> [The problem] Type out the entries below again, character for character.

> [Supplied data]
# # # # # # #

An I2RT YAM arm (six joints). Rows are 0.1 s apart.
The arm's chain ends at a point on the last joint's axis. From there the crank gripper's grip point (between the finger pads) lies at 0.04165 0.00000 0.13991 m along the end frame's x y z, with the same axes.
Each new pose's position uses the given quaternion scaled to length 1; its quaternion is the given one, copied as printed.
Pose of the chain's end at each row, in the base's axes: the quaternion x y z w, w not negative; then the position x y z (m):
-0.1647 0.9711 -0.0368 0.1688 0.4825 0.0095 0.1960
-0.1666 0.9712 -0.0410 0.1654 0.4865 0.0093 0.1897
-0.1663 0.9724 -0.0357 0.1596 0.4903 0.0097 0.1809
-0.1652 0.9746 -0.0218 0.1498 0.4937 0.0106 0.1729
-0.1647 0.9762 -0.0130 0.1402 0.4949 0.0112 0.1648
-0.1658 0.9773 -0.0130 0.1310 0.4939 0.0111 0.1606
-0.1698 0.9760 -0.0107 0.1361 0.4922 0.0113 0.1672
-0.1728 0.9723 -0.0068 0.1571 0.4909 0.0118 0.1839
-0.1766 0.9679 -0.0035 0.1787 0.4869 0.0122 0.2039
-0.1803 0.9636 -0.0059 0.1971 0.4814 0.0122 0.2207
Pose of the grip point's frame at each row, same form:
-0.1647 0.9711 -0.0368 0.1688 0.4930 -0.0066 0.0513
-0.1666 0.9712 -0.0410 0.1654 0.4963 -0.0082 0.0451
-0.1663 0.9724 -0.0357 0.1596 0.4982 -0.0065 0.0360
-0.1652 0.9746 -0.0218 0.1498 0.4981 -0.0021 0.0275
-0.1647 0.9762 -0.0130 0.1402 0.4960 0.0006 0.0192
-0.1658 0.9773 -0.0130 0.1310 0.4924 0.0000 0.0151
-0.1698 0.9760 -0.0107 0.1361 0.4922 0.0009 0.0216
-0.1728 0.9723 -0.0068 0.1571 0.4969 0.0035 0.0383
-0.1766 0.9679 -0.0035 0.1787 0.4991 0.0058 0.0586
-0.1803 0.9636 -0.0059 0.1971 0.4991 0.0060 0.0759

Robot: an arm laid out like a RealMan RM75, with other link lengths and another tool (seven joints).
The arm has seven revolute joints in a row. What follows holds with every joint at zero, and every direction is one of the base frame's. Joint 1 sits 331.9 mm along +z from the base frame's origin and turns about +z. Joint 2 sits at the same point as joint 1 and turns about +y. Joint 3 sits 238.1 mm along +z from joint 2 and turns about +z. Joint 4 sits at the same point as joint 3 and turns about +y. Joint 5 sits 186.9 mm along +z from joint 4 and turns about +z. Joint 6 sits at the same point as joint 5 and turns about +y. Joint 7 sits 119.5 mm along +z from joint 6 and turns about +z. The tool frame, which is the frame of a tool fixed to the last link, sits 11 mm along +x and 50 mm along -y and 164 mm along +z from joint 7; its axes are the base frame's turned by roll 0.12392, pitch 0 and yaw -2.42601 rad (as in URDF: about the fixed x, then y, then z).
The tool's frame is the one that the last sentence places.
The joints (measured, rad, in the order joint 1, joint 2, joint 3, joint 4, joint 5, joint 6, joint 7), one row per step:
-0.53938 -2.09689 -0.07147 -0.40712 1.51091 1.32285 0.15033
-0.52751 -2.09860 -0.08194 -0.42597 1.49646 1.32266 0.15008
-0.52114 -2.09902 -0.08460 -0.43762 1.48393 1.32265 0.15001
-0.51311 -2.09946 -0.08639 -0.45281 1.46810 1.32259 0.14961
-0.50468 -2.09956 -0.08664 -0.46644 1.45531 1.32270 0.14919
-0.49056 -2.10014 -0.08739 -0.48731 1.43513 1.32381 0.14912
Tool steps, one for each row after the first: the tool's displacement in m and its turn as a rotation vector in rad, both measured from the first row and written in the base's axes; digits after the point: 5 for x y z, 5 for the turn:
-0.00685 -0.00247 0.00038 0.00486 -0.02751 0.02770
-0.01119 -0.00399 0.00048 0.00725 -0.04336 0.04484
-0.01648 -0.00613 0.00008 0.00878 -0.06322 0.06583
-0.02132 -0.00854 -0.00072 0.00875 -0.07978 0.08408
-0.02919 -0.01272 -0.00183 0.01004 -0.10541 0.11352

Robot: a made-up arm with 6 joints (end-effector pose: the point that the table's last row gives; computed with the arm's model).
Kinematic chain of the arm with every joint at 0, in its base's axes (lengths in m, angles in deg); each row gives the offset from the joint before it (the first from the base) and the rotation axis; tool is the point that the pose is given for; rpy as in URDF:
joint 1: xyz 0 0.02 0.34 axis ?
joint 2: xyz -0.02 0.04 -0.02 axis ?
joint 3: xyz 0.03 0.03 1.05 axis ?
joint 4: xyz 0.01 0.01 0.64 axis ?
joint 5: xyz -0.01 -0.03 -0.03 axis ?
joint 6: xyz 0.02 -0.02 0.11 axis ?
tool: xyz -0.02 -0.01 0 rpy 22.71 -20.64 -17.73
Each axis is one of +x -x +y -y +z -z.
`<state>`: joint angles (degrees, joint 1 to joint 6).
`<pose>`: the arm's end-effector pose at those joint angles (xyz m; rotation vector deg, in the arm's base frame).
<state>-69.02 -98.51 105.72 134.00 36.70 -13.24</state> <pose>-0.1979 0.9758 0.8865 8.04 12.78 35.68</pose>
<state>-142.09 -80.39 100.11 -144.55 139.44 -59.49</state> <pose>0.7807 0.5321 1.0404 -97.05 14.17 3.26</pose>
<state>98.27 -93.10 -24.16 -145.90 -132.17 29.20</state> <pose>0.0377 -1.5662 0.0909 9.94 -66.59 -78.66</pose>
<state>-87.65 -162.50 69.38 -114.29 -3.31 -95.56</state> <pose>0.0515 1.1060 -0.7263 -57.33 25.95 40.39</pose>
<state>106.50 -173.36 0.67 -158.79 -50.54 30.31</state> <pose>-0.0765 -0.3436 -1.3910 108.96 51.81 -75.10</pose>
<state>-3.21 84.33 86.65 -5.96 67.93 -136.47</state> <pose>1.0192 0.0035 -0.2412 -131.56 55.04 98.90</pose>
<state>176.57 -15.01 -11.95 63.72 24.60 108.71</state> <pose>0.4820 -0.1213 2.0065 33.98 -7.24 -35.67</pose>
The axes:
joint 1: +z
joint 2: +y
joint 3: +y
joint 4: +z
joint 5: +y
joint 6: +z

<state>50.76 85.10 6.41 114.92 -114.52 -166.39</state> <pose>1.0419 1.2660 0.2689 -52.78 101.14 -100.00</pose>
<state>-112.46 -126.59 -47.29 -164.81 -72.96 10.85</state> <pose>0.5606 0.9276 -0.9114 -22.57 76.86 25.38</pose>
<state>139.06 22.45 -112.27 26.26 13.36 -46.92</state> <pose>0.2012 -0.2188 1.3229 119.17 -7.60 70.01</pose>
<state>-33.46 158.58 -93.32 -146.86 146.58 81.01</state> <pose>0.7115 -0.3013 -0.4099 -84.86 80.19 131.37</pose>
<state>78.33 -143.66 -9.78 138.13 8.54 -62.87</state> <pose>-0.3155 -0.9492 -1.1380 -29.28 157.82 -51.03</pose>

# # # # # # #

> [Solution for this exercise]
An I2RT YAM arm (six joints). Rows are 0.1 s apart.
The arm's chain ends at a point on the last joint's axis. From there the crank gripper's grip point (between the finger pads) lies at 0.04165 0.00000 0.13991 m along the end frame's x y z, with the same axes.
Each new pose's position uses the given quaternion scaled to length 1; its quaternion is the given one, copied as printed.
Pose of the chain's end at each row, in the base's axes: the quaternion x y z w, w not negative; then the position x y z (m):
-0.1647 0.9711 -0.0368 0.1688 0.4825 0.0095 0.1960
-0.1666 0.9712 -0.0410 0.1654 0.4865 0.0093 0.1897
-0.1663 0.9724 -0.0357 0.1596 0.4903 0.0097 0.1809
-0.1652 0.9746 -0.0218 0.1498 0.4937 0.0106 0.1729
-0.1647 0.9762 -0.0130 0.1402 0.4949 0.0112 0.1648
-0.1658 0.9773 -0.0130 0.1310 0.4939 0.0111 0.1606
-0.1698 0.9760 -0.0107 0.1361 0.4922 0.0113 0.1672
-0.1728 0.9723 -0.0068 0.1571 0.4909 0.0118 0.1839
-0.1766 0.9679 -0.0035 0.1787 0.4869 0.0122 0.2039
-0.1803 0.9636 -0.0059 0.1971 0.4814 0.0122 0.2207
Pose of the grip point's frame at each row, same form:
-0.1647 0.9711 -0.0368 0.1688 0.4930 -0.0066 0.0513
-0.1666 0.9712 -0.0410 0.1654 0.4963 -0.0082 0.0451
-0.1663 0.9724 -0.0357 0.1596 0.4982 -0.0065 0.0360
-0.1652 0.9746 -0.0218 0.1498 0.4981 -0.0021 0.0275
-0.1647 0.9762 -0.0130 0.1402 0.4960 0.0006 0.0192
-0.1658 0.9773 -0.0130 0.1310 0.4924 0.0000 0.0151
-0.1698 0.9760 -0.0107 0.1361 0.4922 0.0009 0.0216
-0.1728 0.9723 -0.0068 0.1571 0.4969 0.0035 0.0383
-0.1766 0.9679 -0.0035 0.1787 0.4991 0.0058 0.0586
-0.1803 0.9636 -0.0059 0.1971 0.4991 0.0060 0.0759

Robot: an arm laid out like a RealMan RM75, with other link lengths and another tool (seven joints).
The arm has seven revolute joints in a row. What follows holds with every joint at zero, and every direction is one of the base frame's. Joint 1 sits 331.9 mm along +z from the base frame's origin and turns about +z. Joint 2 sits at the same point as joint 1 and turns about +y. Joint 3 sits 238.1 mm along +z from joint 2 and turns about +z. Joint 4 sits at the same point as joint 3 and turns about +y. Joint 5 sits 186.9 mm along +z from joint 4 and turns about +z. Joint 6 sits at the same point as joint 5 and turns about +y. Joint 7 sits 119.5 mm along +z from joint 6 and turns about +z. The tool frame, which is the frame of a tool fixed to the last link, sits 11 mm along +x and 50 mm along -y and 164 mm along +z from joint 7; its axes are the base frame's turned by roll 0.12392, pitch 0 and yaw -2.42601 rad (as in URDF: about the fixed x, then y, then z).
The tool's frame is the one that the last sentence places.
The joints (measured, rad, in the order joint 1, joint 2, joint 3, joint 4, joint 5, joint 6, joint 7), one row per step:
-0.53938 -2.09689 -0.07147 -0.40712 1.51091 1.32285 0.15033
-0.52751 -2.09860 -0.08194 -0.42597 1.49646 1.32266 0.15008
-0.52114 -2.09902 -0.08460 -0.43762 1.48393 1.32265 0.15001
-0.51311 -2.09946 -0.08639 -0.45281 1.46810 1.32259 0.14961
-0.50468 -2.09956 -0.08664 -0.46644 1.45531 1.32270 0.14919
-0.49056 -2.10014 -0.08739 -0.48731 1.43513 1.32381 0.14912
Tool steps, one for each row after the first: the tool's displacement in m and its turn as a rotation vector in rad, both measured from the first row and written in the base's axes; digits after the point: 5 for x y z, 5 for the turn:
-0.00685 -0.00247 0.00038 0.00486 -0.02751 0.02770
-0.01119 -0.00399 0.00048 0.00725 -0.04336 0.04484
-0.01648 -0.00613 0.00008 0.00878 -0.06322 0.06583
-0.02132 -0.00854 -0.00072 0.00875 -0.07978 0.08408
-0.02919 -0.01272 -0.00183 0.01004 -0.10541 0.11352

Robot: a made-up arm with 6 joints (end-effector pose: the point that the table's last row gives; computed with the arm's model).
Kinematic chain of the arm with every joint at 0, in its base's axes (lengths in m, angles in deg); each row gives the offset from the joint before it (the first from the base) and the rotation axis; tool is the point that the pose is given for; rpy as in URDF:
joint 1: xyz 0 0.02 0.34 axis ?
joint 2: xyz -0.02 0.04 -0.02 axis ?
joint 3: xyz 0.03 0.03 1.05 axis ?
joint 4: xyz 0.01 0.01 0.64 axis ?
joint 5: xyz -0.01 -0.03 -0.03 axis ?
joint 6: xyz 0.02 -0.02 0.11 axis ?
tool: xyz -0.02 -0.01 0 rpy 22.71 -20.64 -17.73
Each axis is one of +x -x +y -y +z -z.
`<state>`: joint angles (degrees, joint 1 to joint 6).
`<pose>`: the arm's end-effector pose at those joint angles (xyz m; rotation vector deg, in the arm's base frame).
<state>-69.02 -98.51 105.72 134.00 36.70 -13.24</state> <pose>-0.1979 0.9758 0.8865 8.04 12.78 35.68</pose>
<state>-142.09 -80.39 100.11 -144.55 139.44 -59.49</state> <pose>0.7807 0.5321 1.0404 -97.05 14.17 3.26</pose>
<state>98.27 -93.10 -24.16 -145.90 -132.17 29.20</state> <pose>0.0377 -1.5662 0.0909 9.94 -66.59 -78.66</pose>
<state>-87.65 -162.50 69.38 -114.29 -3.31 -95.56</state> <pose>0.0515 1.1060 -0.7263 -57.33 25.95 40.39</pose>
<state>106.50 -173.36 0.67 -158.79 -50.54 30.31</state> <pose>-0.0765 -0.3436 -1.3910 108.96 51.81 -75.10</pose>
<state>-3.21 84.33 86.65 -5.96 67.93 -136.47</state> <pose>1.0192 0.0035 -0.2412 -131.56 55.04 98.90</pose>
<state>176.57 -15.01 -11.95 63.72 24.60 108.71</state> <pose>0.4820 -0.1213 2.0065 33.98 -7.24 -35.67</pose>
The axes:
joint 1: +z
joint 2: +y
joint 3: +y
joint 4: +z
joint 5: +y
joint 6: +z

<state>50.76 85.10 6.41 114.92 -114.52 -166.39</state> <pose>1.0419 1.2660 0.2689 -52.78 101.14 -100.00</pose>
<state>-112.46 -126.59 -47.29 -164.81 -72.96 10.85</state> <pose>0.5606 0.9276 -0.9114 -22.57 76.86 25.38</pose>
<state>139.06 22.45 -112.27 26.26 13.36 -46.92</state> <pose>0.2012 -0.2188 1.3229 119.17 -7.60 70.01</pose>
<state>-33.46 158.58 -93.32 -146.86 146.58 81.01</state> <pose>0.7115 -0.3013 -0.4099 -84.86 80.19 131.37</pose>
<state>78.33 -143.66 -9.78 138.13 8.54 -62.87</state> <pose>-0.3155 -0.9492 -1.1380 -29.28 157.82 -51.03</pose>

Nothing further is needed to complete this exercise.